Image credit: Reuters

According to Panorama, a letter apparently written by Havelange suggests Blatter, who is currently suspended from his position as FIFA president, was aware of the payments but took no action.
Jennings says that a tiny desert kingdom in Qatar will host the 2022 World Cup. "Even I did not realise how bent it was," says Jennings. "Half of the men who voted (to decide the World Cup host nation) in 2010 have now been accused of corruption."
This is the passion that is being exploited. And according to Jennings, not only in Brazil.
"Football fans can only hope the Feds (FBI) can finish the job. One way or another, Blatter will finally be taking a rest from football. Either in retirement or in prison. I told you he was a crook."

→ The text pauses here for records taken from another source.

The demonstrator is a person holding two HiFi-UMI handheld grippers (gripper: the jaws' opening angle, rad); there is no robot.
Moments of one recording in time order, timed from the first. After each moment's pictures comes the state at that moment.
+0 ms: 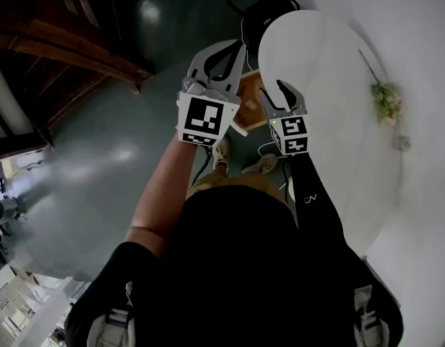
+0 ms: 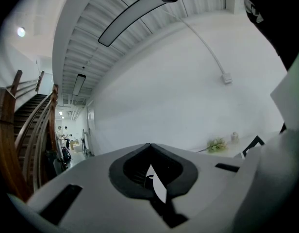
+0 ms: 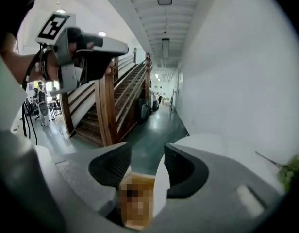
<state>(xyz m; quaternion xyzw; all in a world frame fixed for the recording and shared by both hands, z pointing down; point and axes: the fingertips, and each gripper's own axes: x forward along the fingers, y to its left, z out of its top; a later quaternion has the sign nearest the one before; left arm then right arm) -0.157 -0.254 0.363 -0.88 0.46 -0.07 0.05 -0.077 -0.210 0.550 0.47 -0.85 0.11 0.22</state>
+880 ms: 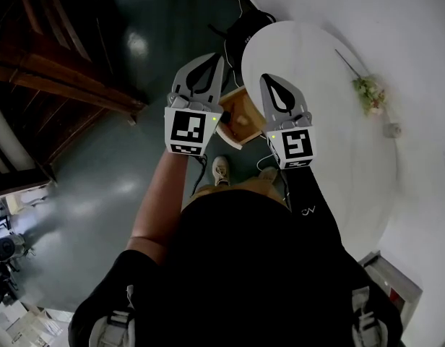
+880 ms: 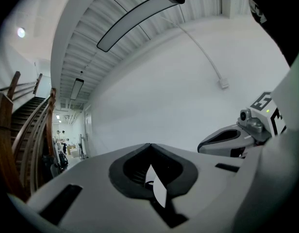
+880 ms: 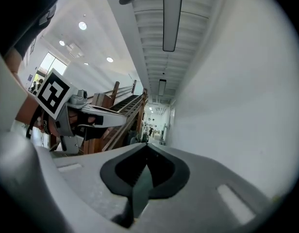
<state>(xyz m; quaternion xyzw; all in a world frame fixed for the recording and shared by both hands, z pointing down) -0.164 -0.248 0.338 -0.89 0.45 -0.05 0.07 -0.083 -0.204 0.376 0.53 -0.85 -0.04 0.07</state>
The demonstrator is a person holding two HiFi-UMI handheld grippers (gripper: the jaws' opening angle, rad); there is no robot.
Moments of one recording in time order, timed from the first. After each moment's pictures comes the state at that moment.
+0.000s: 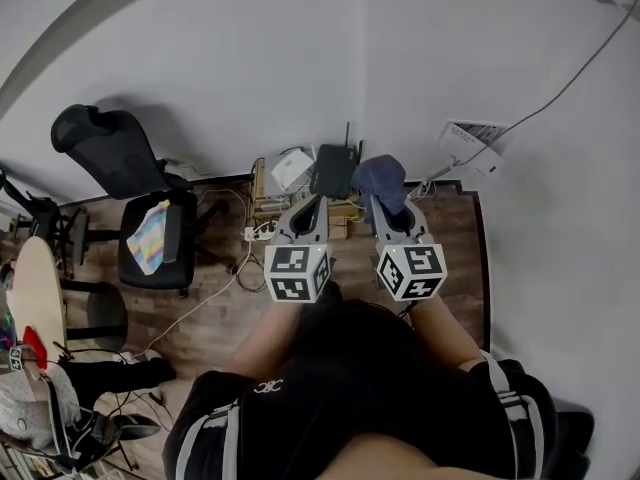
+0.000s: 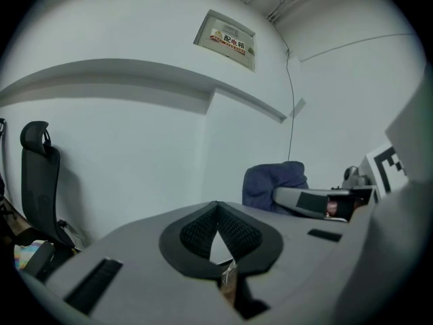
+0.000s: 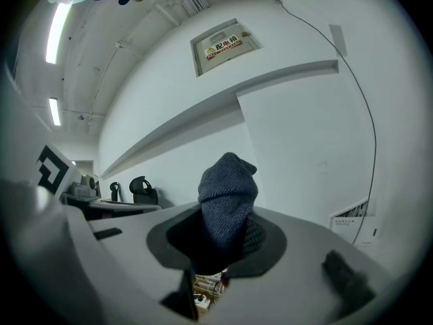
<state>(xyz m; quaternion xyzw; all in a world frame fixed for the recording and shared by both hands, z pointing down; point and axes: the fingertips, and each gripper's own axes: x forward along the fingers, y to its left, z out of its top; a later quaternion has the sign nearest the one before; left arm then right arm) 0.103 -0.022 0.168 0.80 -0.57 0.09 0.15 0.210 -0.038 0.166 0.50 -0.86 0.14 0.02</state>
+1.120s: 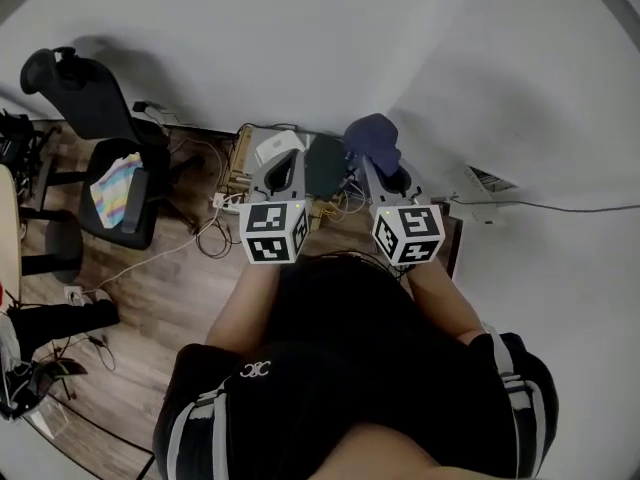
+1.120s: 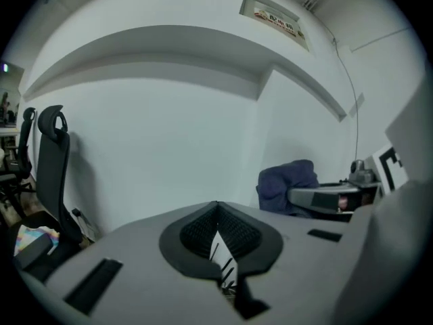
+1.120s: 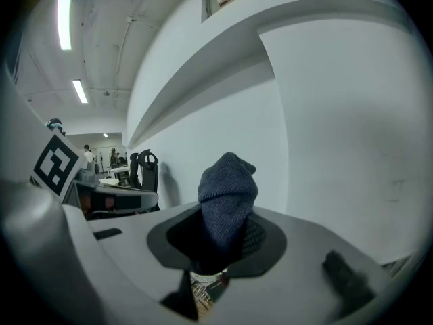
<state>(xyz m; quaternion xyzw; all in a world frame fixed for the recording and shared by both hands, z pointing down) 0.035 -0.208 0.200 0.71 -0.68 0.05 0.20 0.160 -0.251 0.192 0.37 -0.91 0.10 0.14</state>
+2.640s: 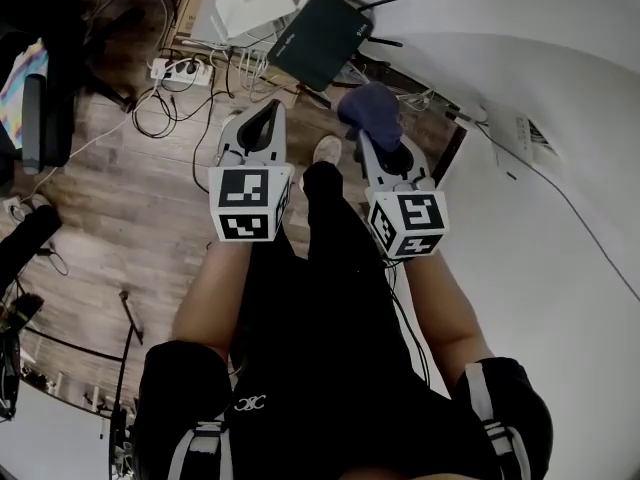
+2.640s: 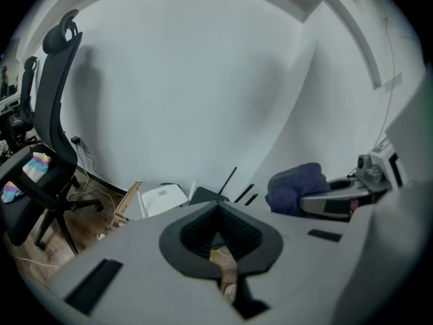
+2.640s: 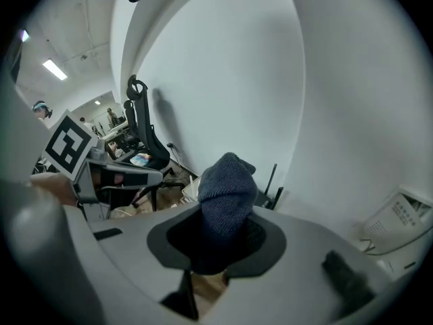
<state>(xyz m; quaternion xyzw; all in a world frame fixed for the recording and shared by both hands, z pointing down) 0.025 -0.191 0.483 0.66 -0.64 0.14 0.38 0.164 -0.221 0.473 0.31 -0.85 0.22 0.36</state>
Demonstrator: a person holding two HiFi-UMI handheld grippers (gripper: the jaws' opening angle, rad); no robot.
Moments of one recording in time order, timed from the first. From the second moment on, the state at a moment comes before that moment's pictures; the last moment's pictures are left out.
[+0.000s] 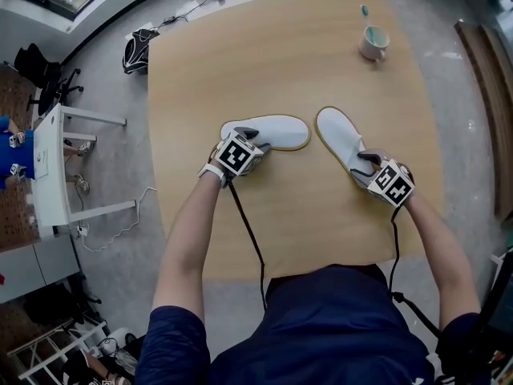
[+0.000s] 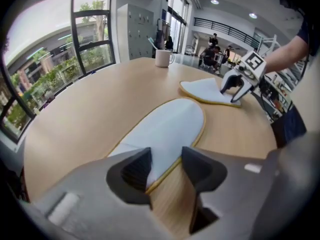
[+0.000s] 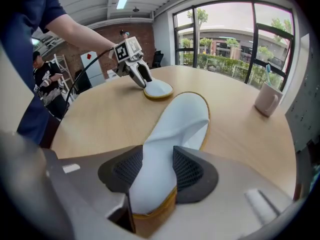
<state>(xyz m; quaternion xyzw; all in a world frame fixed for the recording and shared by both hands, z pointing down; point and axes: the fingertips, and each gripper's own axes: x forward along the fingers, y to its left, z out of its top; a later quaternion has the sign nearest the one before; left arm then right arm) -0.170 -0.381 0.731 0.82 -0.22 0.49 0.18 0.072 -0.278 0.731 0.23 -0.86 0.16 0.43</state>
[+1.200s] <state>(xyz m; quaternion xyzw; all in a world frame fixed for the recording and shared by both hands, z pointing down) -0.145 -0.250 0.677 0.74 -0.47 0.19 0.45 0.030 -0.226 0.718 0.32 -0.85 0.24 0.34</state>
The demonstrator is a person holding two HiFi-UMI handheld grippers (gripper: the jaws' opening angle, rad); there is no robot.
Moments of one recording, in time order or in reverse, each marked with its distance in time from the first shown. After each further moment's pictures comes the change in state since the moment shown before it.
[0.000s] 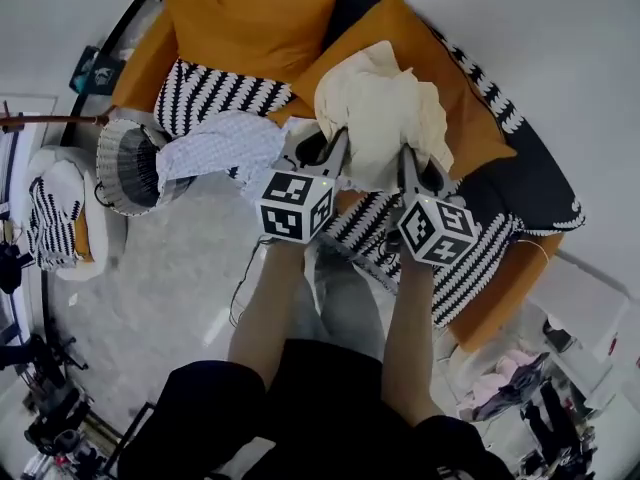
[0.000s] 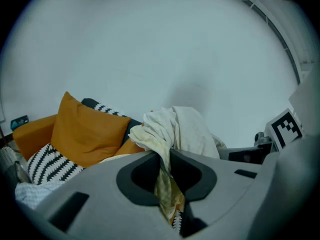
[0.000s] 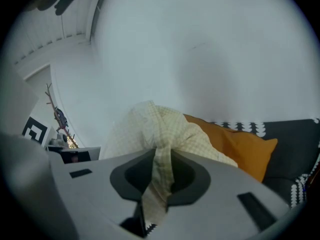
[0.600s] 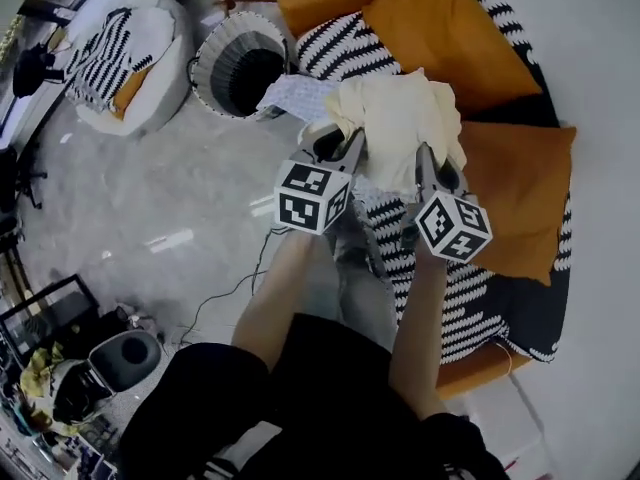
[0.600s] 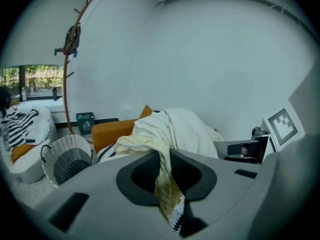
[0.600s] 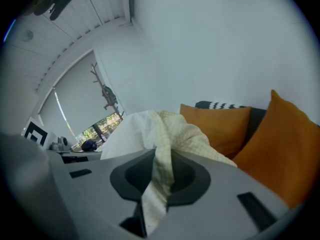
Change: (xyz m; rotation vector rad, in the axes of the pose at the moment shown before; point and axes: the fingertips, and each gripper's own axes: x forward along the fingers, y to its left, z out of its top) left arm -0.226 0.216 -0.026 -0.224 -0.124 0.449; right arm 0.086 0.296 -0.060 -0.232 0.194 0.470
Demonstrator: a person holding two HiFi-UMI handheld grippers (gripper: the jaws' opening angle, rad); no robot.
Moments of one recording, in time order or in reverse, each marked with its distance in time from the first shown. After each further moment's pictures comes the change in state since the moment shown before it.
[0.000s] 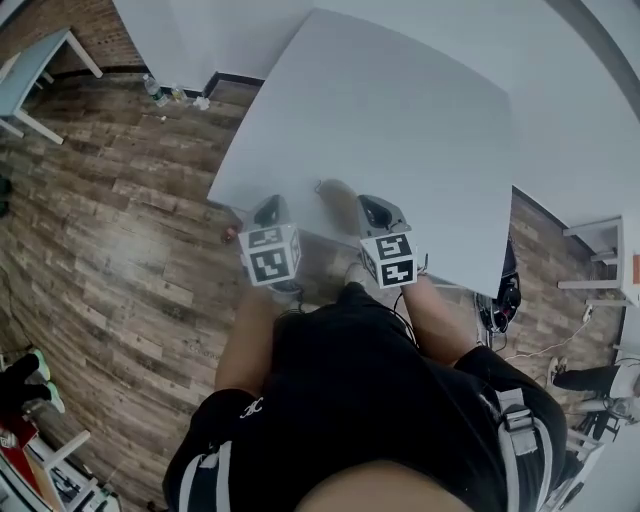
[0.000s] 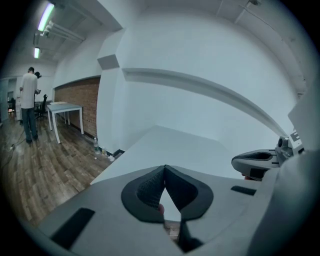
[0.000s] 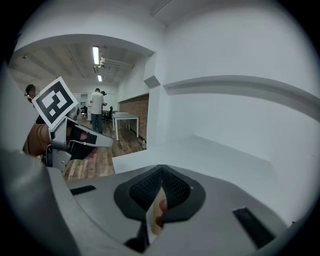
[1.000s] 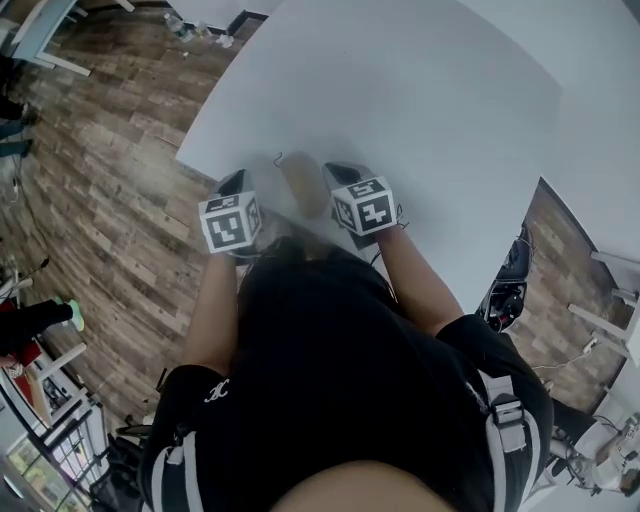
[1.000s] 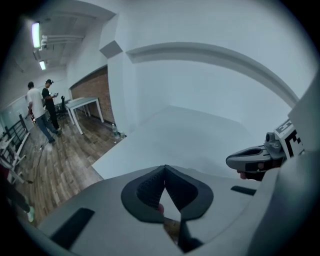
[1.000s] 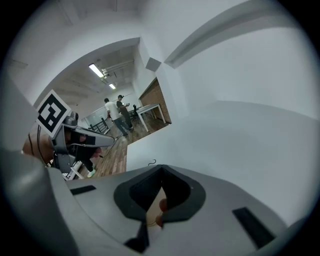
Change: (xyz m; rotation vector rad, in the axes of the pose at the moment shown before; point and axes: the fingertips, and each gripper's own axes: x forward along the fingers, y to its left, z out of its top) left arm 0.096 -0.063 -0.024 -0.035 0.242 0.264; right arm 0.093 -0.111 -0.083 0.175 0.225 0.465
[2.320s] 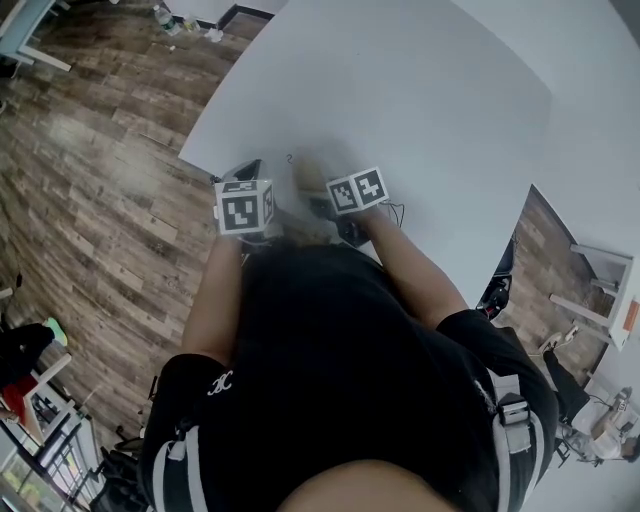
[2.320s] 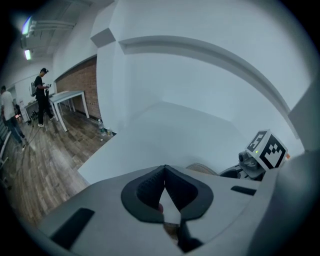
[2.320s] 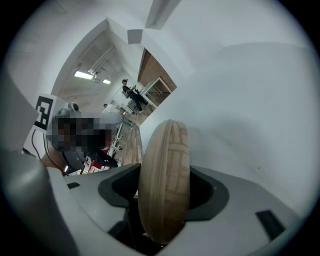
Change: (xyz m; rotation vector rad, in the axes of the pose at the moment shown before) left arm 0.035 0.041 0.002 0.030 0.041 -0.159; right arm 0.093 0.072 -0.057 0.277 0.327 0.257
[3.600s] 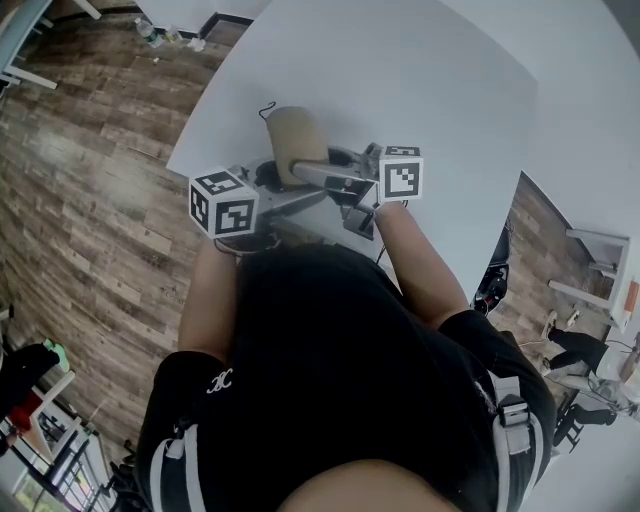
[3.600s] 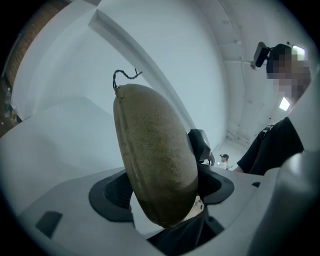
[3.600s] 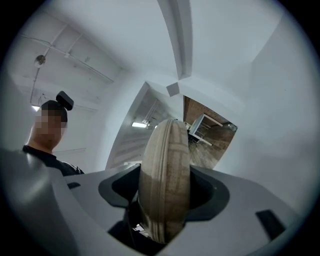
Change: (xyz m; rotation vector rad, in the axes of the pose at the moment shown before) left arm -0.072 -0.159 0.062 0.022 -0.140 -0.999; right arm -0.150 0.132 0.124 0.002 -0.488 0.696
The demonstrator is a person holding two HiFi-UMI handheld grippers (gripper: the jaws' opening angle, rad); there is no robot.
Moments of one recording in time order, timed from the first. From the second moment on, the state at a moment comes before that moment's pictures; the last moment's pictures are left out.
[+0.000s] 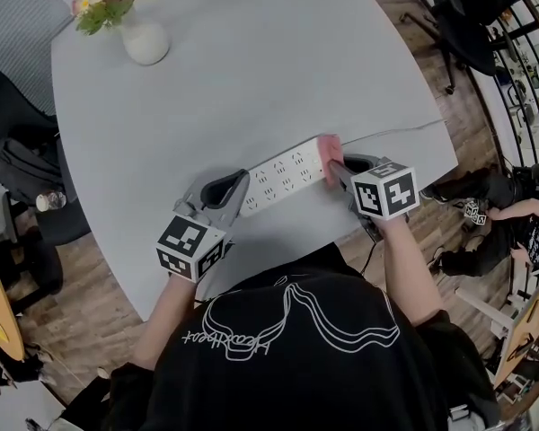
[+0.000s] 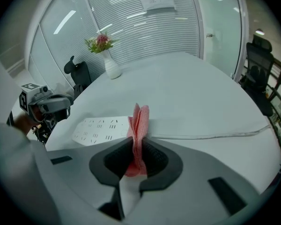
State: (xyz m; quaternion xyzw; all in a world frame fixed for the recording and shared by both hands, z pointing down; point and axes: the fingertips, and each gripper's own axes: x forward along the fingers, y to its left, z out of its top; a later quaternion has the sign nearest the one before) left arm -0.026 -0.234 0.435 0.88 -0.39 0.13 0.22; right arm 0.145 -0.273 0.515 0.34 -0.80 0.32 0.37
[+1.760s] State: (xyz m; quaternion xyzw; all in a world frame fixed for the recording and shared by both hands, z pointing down) left arm -0.123 -0.177 0.437 0.86 -0.45 0.13 0.22; right arm -0.051 -0.173 0.507 0.18 -0.86 0.30 0.38
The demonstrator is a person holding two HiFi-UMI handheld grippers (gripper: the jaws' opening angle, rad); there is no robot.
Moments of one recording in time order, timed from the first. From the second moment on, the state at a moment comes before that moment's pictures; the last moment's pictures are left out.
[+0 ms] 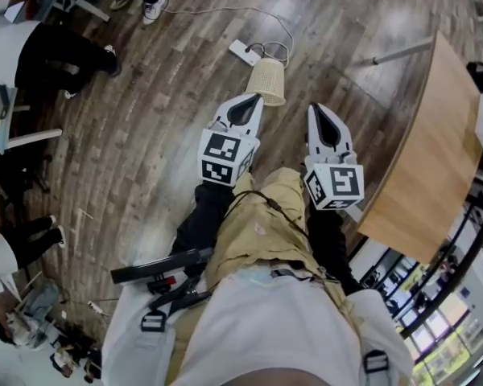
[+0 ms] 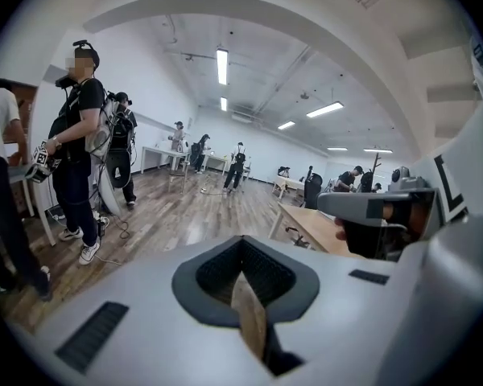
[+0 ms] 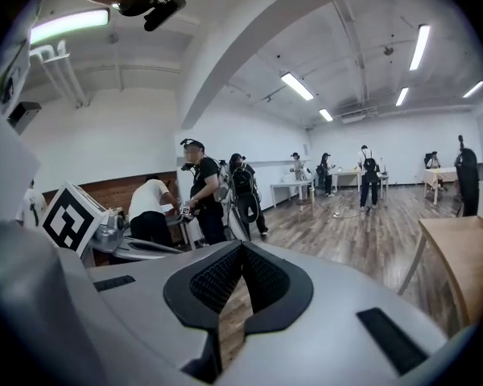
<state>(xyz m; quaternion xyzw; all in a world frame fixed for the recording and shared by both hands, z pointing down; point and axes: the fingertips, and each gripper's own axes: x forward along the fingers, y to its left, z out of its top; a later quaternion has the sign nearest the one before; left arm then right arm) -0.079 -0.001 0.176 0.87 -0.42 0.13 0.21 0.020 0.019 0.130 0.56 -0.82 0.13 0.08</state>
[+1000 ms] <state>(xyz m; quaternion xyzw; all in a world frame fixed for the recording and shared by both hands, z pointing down) -0.068 -0.007 0.413 0.79 -0.44 0.23 0.38 0.019 -0.018 0.351 0.39 -0.85 0.28 0.23</state>
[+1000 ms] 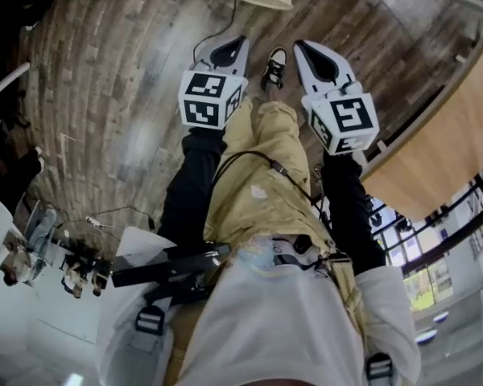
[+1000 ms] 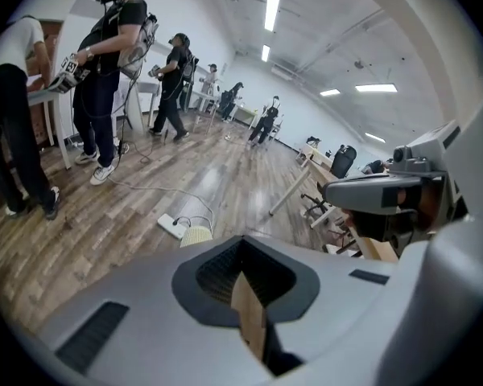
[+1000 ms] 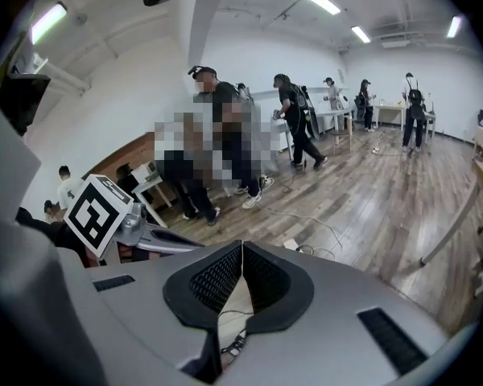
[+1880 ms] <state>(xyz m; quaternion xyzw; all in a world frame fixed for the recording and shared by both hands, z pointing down) -0.063 0.029 0.693 0.75 -0.38 0.33 0.43 0.001 0.012 0.679 0.34 -0.79 0.41 0.31</state>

WHAT WAS THE 'ISL SCANDAL'?

ISL, or International Sports and Leisure, was a Swiss sports marketing firm tied in to FIFA which bought and re-sold TV rights deals for World Cups worth millions of dollars.
The company paid bribes to Havelange,Teixeira and former CONMEBOL president Nicolas Leoz in order to secure those rights on the most favourable terms before re-selling them on again at hugely increased rates, particularly in the Americas.
FIFA's own ethics committee investigation was closed in April 2014, with Hans-Joachim Eckert ruling that the bribes had indeed been paid, but as all three men had already resigned no further action was taken.
Each escaped prosecution since at the time that they accepted the bribes, taking "commission" in this manner was not prohibited by Swiss laws.

SO WHAT'S NEW?

Eckert's ruling last year cleared Sepp Blatter of any wrongdoing over the ISL case. It did however call him "clumsy", and opening questioned whether Blatter "knew or should have known over the years before the bankruptcy of ISL that ISL had made payments (bribes) to other FIFA officials."
But FIFA's report exonerated Blatter on the key issue: "There are no indications whatsoever that President Blatter was responsible for a cash flow to Havelange, Teixeira or Leoz, or that he himself received any payments from the ISL Group, even in the form of hidden kickback payments."
That key phrase "no indications whatsoever" appears to be what the latest FBI investigation is putting to the test.